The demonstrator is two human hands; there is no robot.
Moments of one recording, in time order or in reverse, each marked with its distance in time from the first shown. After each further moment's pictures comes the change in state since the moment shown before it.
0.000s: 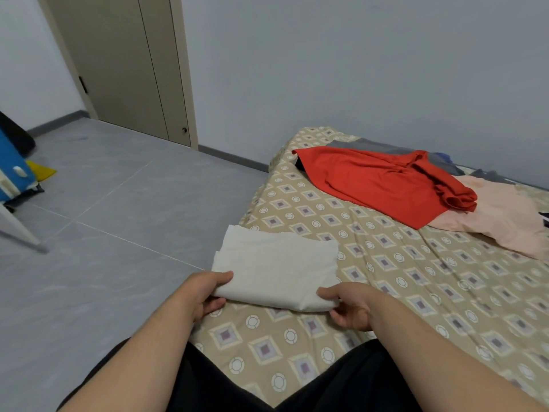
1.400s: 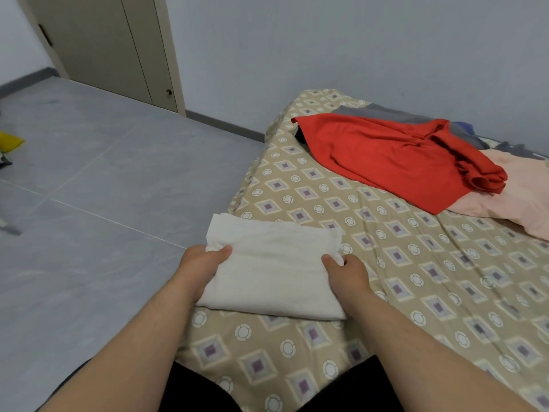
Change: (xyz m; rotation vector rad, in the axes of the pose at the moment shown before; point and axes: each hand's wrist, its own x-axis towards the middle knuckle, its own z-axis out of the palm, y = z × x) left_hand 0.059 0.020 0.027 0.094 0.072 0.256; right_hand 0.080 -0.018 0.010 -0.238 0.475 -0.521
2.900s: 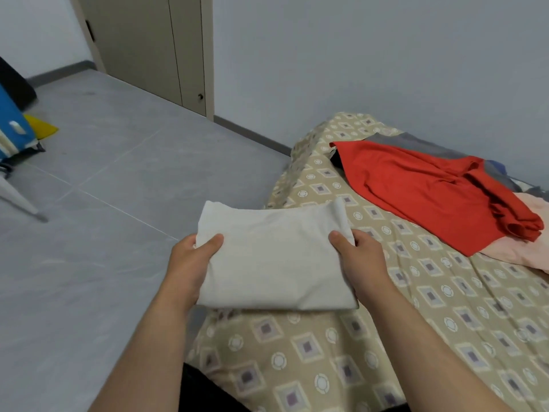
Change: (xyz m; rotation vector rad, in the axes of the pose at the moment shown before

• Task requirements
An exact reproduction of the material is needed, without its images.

• Problem solution
The demonstrator is two human hands; there is no robot.
Moments of one recording, in time order or in reverse, each marked with its distance in time from the first shown. After each further moment's pictures comes the change in state since the moment shown before it.
0.000s: 
1.400s: 
Change: (xyz m; rotation vector rad, in the axes of the pose at the moment shown before; point and axes: each hand's wrist, its own x-axis towards the middle knuckle, its own z-axis out of the palm, y = z × x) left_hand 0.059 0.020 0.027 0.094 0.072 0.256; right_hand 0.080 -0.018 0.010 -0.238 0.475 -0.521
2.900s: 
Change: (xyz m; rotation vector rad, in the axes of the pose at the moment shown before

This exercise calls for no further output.